◆ Required work:
Could you repeat the listing below exactly while leaving its pictures behind?

# # #

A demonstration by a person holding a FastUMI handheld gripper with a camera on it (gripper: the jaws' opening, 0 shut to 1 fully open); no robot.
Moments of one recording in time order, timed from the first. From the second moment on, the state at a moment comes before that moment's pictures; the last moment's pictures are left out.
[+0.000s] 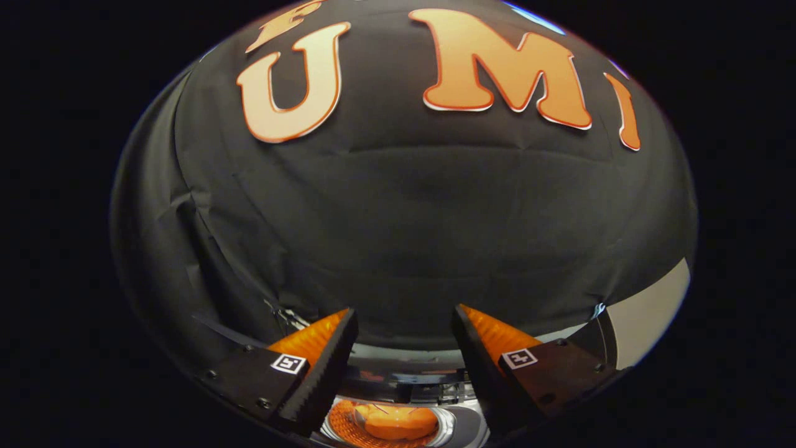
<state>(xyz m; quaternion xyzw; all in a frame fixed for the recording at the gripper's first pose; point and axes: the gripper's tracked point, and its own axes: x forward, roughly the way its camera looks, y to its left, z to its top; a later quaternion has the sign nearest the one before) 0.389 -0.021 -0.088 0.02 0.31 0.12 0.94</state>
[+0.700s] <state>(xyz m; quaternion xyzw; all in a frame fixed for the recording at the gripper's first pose) 0.365 -0.029 -0.082 0.01 0.27 0.14 0.95</state>
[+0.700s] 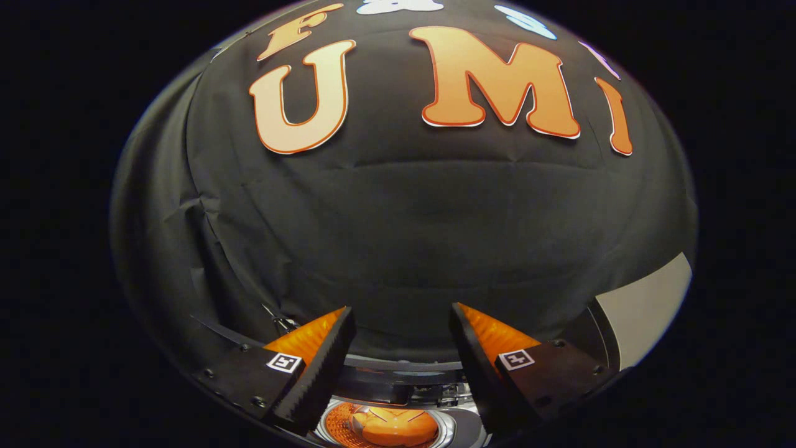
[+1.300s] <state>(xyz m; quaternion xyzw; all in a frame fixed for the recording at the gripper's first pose) 0.299 -0.042 -0.082 0.01 0.25 0.14 0.96</state>
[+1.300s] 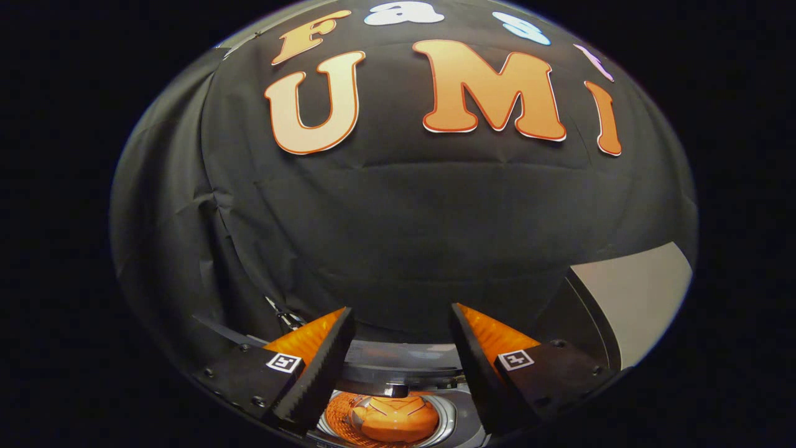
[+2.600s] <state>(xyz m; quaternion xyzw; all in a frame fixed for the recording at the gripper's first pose) 0.141 -0.075 -0.233 -0.01 0.33 0.12 0.93</state>
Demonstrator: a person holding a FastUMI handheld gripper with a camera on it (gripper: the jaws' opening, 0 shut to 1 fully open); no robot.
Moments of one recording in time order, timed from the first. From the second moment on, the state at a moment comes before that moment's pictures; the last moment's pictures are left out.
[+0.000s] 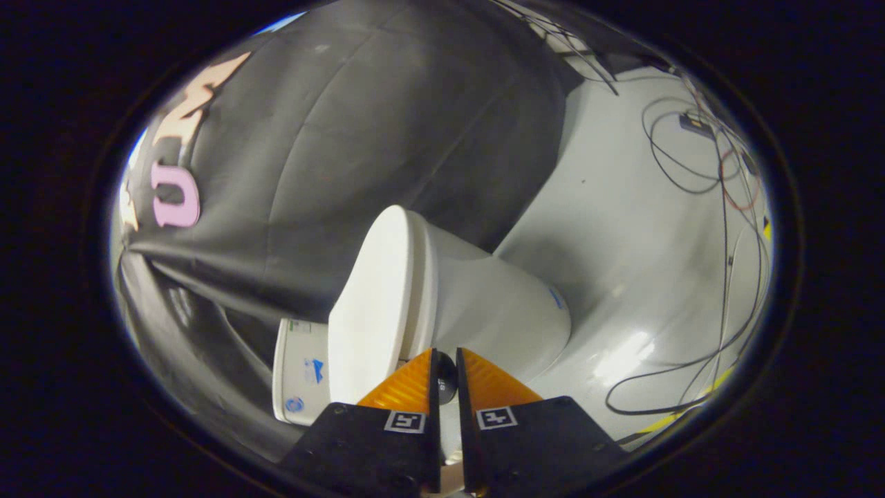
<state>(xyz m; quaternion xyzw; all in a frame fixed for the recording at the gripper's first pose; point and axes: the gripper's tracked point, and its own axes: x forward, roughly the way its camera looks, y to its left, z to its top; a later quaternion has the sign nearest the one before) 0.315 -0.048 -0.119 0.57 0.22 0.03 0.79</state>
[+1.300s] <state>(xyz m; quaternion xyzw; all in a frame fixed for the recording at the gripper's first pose) 0.271 0.046 0.141 0.46 0.17 0.14 0.86</state>
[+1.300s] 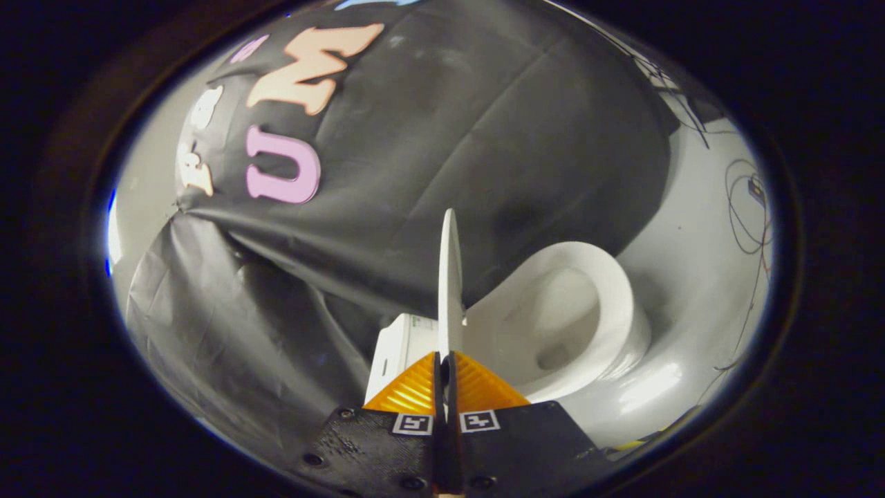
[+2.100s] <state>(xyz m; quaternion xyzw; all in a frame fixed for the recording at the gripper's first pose) 0.281 0.166 0.244 0.31 0.19 0.13 0.92</state>
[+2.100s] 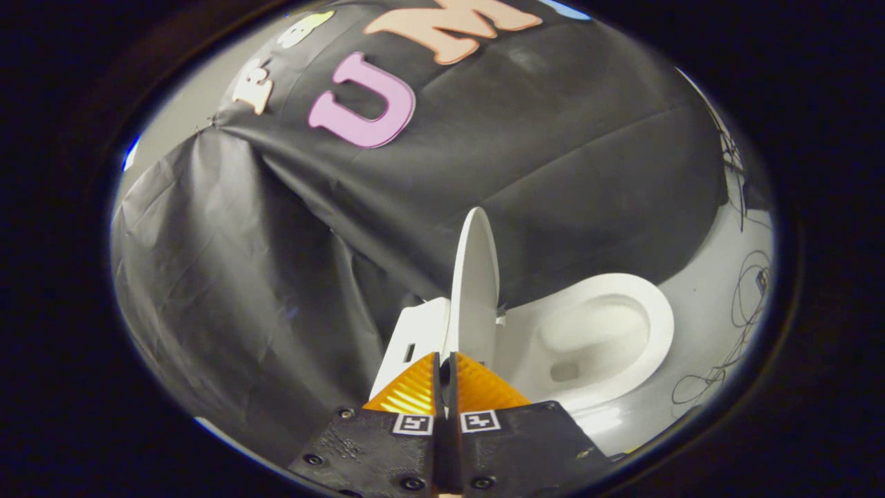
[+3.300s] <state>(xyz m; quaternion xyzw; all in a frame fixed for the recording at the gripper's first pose) 0.345 0.347 0.253 0.13 0.25 0.19 0.94</state>
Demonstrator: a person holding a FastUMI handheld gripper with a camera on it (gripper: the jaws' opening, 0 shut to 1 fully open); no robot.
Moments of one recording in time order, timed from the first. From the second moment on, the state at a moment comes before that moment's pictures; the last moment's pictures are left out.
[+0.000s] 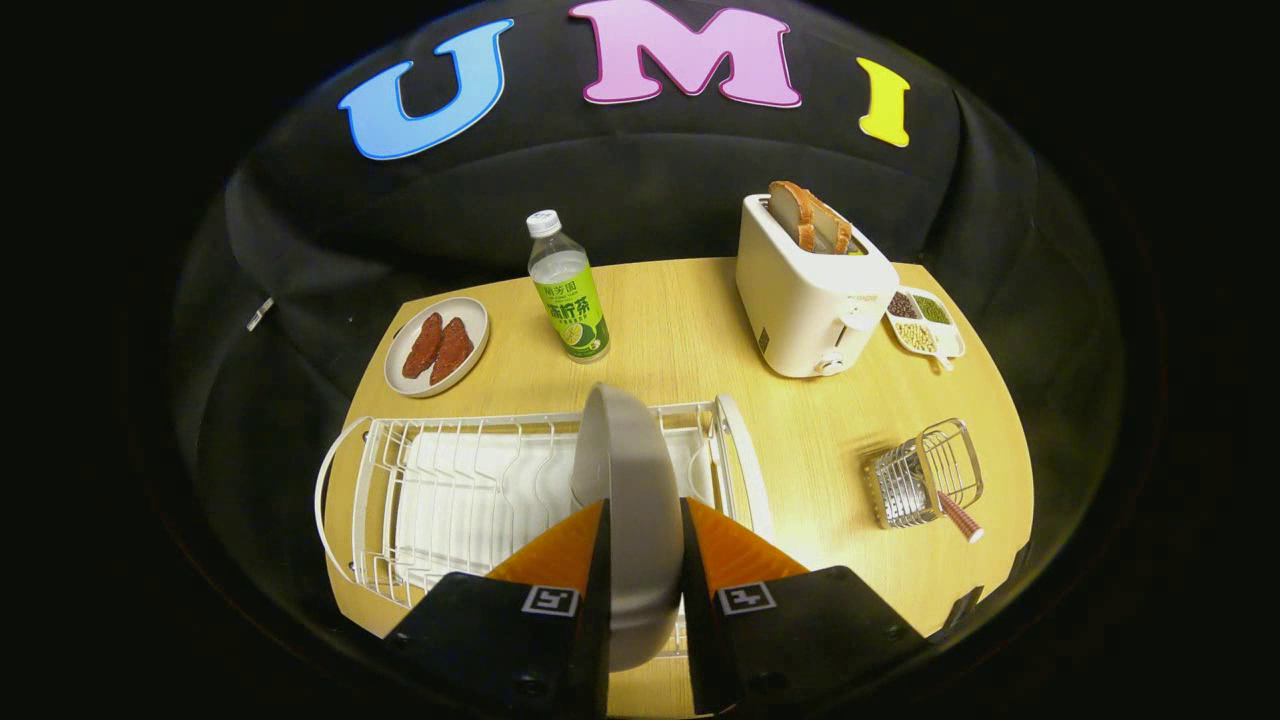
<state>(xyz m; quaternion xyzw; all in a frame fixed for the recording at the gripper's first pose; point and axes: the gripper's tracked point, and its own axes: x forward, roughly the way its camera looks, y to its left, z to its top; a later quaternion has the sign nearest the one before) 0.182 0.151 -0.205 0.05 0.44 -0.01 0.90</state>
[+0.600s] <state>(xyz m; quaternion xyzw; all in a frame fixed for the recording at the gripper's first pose) 0.180 0.171 -0.183 -0.04 0.41 -0.03 0.91</state>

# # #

◆ Written answer:
A demonstration by a person holding a FastUMI handheld gripper with a camera on it (gripper: the jaws' opening, 0 shut to 1 fully open); no robot.
Moments of one recording in time order, timed from the first. From the second moment on, the state at a moment comes before that moment's pictures; the last moment's pictures are left out.
[+0.000s] 
<state>(xyz m; quaternion xyzw; all in a frame fixed for the recording at the gripper's first pose; point and axes: the gripper's tracked point, and its own axes: x forward, roughly the way its camera looks, y to its left, z to its top; a later quaternion has the sign nearest the one before) 0.389 -0.021 -0.088 0.02 0.31 0.12 0.94</state>
[+0.700s] <state>(xyz m; quaternion xyzw; all in a frame fixed for the recording at the gripper's first pose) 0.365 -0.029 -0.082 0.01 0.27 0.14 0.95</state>
[+0.700s] 
[+1.300s] <state>(xyz m; quaternion xyzw; all in a frame fixed for the recording at the gripper's first pose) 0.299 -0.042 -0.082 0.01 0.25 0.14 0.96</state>
[+1.300s] 
[+2.600s] <state>(xyz m; quaternion xyzw; all in a frame fixed for the recording at the gripper's first pose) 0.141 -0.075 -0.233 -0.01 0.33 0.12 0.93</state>
Demonstrator: a person holding a FastUMI handheld gripper with a camera on it (gripper: the jaws' opening, 0 shut to 1 fully open); no robot.
Moments of one recording in time order, timed from the first. From the second moment on, the state at a moment comes before that moment's pictures; the last moment's pictures are left out.
[+0.000s] 
<state>(xyz m; quaternion xyzw; all in a frame fixed for the recording at the gripper's first pose; point and axes: the gripper's tracked point, and its own axes: x forward, roughly the way its camera looks, y to its left, z to its top; a later quaternion has the sign nearest the one before) 0.315 -0.048 -0.119 0.57 0.22 0.03 0.79</state>
[+1.300s] <state>(xyz m; quaternion xyzw; all in a frame fixed for the recording at the gripper's first pose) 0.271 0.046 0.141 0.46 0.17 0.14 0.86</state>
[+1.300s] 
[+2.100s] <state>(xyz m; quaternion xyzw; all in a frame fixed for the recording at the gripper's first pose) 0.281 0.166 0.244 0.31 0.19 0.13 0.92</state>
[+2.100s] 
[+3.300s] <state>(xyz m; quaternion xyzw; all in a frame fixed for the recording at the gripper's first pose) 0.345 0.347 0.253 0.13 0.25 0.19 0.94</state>
Demonstrator: a person holding a FastUMI handheld gripper with a camera on it (gripper: the jaws' opening, 0 shut to 1 fully open); no robot.
Moments of one recording in time order, timed from the first. From the second moment on, the state at a moment comes before that moment's pictures; the last moment's pictures are left out.
[+0.000s] 
<state>(xyz m; quaternion xyzw; all in a frame fixed for the recording at the gripper's first pose; point and axes: the gripper's tracked point, and its own axes: x forward, roughly the way its camera looks, y to its left, z to its top; a later quaternion has the sign nearest the one before) 0.182 0.151 -0.205 0.05 0.44 -0.01 0.90</state>
[+0.600s] <state>(xyz m; quaternion xyzw; all in a frame fixed for the recording at the gripper's first pose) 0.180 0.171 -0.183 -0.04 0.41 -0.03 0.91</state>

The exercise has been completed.